Google’s current plan to get back into the tablet game might take an unexpected route — 9to5Google reports that the company’s next Nest Hub could feature a detachable screen that doubles as a tablet.

Next-Gen Nest — The future Nest Hub — which might launch as early as this year, according to 9to5Google — could share similarities with Lenovo’s line of smart home-focused tablets.

The Lenovo Smart Tab M10 is a 10-inch Android tablet that can work on its own but can also be docked in a “Smart Charging Station” and take the place of a smart home display by using Google Assitant Ambient Mode. It’s not exactly the same as a Nest Hub, but it offers all the functionality of Google Assistant, with screen-filling graphics to keep users up-to-date on all the topics they care about.

Google Assistant Ambient Mode turns a tablet or phone into a smart home display.Lenovo

Google’s take on this kind of tablet experience could differ in one important way, according to the report. The dock the tablet sits in might use speakers similar to what’s already in the Nest Hub. Given how often Google’s Nest products are used as Spotify speakers first and foremost, that makes a certain kind of sense. Why give up room-filling sound?
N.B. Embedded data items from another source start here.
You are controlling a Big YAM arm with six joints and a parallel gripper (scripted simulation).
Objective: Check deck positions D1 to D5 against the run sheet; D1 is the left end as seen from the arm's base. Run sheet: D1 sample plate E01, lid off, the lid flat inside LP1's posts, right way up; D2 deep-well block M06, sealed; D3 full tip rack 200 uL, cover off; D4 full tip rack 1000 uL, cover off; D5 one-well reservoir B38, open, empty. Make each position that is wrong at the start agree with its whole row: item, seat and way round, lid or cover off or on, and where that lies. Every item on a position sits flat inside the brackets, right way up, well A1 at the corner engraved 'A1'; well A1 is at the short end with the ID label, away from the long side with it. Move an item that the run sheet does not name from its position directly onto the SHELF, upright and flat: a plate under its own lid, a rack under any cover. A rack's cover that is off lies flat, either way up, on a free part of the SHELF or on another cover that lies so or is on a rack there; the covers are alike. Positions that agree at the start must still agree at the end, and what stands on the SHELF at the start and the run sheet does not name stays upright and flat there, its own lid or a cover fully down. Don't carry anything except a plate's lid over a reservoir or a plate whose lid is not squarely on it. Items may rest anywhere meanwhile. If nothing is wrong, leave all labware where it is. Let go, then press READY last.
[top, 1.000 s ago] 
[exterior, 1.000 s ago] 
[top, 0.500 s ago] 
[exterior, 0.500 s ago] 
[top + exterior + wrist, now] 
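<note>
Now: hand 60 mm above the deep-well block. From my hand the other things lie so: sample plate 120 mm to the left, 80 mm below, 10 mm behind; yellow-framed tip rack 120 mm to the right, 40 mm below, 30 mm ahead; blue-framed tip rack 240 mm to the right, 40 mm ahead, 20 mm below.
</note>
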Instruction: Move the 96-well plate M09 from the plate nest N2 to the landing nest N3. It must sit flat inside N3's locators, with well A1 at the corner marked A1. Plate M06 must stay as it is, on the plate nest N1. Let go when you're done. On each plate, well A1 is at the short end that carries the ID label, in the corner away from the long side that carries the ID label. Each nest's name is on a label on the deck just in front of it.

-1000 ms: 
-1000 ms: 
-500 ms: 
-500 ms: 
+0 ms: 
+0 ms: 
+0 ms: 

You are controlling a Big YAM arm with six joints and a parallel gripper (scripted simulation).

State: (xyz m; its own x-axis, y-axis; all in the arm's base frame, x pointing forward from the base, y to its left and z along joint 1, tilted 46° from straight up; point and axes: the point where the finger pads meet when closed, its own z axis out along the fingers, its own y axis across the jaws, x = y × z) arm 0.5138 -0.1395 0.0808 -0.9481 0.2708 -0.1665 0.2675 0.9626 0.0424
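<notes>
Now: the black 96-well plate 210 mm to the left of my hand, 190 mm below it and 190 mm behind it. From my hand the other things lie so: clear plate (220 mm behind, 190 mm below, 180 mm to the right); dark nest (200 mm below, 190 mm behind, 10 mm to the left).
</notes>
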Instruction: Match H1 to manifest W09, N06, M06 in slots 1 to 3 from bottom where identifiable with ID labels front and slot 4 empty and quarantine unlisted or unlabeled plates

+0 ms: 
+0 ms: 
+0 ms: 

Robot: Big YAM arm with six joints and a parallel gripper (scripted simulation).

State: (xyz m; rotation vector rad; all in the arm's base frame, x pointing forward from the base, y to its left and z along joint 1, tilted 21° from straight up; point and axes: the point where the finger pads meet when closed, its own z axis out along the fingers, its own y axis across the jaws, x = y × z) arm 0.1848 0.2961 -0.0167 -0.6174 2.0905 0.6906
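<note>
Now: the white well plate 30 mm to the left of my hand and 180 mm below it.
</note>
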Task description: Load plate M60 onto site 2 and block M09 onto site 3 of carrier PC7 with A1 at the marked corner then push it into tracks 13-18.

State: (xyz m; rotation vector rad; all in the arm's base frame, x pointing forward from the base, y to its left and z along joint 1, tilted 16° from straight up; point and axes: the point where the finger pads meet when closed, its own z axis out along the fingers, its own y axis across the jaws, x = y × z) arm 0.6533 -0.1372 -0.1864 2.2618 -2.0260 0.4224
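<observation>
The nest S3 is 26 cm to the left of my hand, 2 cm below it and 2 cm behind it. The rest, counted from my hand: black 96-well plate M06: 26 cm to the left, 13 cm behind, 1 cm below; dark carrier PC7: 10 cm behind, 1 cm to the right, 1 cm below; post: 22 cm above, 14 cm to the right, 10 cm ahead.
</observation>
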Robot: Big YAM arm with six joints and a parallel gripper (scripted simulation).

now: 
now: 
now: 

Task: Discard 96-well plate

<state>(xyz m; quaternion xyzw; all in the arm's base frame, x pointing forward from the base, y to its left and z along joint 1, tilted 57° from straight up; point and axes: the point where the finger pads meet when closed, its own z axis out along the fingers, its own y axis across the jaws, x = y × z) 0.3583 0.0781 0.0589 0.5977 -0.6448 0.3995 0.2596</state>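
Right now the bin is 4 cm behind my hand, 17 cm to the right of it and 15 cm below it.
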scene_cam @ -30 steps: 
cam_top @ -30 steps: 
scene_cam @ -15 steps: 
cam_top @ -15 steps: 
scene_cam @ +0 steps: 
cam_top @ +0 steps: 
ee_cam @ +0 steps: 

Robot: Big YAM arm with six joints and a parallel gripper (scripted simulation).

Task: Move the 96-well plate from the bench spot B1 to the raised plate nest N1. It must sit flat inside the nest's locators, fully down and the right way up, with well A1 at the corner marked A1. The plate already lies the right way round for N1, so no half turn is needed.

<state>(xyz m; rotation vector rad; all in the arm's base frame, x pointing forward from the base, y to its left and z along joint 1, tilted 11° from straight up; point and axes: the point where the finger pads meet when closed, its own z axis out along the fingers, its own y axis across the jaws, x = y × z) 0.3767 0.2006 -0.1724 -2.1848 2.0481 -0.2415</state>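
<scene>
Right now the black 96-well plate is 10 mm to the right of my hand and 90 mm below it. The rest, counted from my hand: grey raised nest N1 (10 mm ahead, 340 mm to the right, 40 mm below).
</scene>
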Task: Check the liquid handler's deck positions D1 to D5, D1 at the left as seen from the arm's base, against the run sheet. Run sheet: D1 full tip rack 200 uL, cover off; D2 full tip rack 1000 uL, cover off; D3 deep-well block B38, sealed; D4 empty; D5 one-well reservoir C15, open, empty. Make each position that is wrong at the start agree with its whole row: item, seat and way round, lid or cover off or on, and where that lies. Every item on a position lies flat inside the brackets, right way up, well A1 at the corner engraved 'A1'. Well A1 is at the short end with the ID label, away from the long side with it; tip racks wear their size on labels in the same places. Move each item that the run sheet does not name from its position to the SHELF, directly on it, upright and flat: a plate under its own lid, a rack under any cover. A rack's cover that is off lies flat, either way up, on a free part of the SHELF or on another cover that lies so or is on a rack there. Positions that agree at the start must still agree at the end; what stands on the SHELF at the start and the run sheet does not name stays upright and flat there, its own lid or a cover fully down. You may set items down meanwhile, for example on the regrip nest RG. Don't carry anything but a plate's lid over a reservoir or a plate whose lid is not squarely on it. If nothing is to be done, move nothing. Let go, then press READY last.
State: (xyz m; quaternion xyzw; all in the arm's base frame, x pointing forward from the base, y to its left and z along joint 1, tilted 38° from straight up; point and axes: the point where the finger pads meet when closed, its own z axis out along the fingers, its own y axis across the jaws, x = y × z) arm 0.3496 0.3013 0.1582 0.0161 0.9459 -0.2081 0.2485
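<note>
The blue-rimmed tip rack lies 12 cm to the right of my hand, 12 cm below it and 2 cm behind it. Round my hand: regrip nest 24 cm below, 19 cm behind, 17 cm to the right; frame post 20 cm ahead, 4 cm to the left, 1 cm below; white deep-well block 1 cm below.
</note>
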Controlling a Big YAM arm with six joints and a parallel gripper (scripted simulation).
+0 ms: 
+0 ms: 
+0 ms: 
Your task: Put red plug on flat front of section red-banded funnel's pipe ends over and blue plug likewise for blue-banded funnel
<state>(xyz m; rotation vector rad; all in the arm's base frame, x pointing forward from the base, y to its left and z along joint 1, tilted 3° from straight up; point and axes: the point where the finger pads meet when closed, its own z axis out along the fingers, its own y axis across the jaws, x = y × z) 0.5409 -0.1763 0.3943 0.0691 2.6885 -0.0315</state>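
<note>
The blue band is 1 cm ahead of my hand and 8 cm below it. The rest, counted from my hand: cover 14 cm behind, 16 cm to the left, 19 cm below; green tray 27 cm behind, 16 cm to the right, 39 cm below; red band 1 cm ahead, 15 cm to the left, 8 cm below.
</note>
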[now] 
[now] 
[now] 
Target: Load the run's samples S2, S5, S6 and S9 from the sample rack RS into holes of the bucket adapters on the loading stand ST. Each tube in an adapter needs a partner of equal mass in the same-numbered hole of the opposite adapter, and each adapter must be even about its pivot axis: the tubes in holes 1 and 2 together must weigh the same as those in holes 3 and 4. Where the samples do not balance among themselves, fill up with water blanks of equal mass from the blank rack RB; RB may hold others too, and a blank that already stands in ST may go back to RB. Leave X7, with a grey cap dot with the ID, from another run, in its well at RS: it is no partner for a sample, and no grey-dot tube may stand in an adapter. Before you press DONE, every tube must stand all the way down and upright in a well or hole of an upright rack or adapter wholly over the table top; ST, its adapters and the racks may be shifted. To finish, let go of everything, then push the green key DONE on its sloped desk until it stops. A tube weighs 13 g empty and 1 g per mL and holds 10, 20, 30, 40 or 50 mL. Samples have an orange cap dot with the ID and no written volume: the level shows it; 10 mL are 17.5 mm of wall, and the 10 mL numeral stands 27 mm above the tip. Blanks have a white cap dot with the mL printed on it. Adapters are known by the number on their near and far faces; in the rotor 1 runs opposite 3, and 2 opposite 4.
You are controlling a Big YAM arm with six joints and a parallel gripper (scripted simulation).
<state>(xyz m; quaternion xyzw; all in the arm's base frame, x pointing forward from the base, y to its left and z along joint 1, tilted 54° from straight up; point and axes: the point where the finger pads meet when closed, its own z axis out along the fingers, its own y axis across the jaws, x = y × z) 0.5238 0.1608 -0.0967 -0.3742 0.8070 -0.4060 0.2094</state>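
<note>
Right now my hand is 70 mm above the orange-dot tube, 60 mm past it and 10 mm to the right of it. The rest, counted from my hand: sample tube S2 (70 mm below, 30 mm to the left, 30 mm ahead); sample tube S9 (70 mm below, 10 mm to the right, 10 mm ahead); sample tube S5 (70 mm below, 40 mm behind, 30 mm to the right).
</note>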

The future of computing — The current 2nd-generation Nest Hub and the Nest Hub Max both run on Google Cast (similar to the system that powers basic Chromecasts), and Google updated the first-generation Nest Hub to its mysterious Fuschia OS. Both operating systems are limited in major ways, which really just leaves Android as a prospect for the new Nest Hub. A scary prospect, given the fallen state of Android tablets.

Luckily, Android 12L is set to improve the mobile operating for foldable and big screen devices, and Google’s been refocusing on Android tablets as of late, even referring to them as “the future of computing” in job postings earlier this year.

Maybe an unconventional tablet is just the thing to show the company can make up for past Pixel-branded embarrassments?